** Work required **
Please quote exactly the opening lines of the data, from the first line to the one where "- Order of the" appears.

** Supplied data **
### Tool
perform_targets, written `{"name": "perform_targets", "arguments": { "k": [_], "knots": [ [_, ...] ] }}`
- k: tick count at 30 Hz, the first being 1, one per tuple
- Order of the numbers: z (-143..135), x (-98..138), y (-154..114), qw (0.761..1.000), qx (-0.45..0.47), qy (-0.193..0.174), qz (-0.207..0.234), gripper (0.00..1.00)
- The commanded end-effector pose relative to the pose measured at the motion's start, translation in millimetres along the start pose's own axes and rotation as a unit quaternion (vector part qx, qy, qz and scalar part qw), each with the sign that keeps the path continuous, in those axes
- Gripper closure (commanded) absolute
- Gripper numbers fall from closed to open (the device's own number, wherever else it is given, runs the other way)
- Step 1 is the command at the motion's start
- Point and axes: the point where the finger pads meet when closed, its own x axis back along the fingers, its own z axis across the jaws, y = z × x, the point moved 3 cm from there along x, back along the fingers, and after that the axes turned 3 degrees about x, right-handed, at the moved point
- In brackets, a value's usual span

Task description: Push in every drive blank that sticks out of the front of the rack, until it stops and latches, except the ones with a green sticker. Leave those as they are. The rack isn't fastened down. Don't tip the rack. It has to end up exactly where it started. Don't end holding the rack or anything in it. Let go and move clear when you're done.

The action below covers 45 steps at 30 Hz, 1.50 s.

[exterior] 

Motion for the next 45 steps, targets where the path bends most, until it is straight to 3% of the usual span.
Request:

** Task output **
### Tool
perform_targets, written `{"name": "perform_targets", "arguments": { "k": [_], "knots": [ [_, ...] ] }}`
- k: tick count at 30 Hz, the first being 1, one per tuple
- Order of the numbers: z (-143..135), x (-98..138), y (-154..114), qw (0.761..1.000), qx (-0.45..0.47), qy (-0.193..0.174), qz (-0.207..0.234), gripper (0.00..1.00)

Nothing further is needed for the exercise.